ASSIGNMENT: From the line containing "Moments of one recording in" down to the line containing "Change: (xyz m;" in the records below, reproduce every line exactly, ends included, and omit all others.

━━━━━ DATA UNDER STUDY ━━━━━

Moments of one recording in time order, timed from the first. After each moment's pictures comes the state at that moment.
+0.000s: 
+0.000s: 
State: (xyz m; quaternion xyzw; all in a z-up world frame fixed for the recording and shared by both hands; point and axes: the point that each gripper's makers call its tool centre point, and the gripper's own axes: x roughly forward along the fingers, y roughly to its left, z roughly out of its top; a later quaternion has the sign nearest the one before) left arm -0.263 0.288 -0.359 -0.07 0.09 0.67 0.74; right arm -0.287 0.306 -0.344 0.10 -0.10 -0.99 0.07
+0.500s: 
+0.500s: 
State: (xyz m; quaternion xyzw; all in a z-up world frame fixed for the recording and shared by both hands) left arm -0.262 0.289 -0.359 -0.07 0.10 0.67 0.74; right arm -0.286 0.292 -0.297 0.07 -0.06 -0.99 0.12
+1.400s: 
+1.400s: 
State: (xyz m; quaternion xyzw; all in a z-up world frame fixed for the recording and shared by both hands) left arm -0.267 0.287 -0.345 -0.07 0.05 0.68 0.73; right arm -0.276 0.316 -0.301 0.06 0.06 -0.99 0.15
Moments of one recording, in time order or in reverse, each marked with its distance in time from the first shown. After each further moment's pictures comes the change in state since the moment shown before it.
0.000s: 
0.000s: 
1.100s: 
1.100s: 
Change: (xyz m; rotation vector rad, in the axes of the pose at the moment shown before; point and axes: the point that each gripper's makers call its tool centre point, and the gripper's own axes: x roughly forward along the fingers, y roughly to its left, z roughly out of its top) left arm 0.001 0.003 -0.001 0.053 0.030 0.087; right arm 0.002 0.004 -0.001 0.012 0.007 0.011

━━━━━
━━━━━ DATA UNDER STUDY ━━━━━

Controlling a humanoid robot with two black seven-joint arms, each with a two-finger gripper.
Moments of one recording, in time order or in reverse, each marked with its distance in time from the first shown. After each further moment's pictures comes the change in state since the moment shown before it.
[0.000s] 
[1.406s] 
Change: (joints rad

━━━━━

RESPONSE AREA:
Moments of one recording in time order, timed from the first. After each moment's pictures comes the state at that moment.
+0.000s: 
+0.000s: 
State: (xyz m; quaternion xyzw; all in a z-up world frame fixed for the recording and shared by both hands; point and axes: the point that each gripper's makers call its tool centre point, and the gripper's own axes: x roughly forward along the fingers, y roughly to its left, z roughly out of its top; a later quaternion has the sign nearest the one before) left arm -0.263 0.288 -0.359 -0.07 0.09 0.67 0.74; right arm -0.287 0.306 -0.344 0.10 -0.10 -0.99 0.07
+0.500s: 
+0.500s: 
State: (xyz m; quaternion xyzw; all in a z-up world frame fixed for the recording and shared by both hands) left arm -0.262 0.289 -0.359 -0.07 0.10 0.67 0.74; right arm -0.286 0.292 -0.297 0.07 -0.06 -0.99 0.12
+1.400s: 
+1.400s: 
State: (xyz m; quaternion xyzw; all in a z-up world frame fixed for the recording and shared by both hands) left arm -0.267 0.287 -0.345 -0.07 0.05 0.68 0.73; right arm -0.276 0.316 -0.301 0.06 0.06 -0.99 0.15
Moments of one recording, in time order or in reverse, each marked with its distance in time from the first shown. After each further moment's pictures comes the change in state since the moment shown before it.
0.000s: 
0.000s: 
1.100s: 
1.100s: 
Change: (xyz m; rotation vector rad, in the axes of the pose at the moment shown before; point and axes: the point that each gripper's makers call its tool centre point, and the gripper's own axes: x roughly forward along the fingers, y roughly to its left, z roughly out of its top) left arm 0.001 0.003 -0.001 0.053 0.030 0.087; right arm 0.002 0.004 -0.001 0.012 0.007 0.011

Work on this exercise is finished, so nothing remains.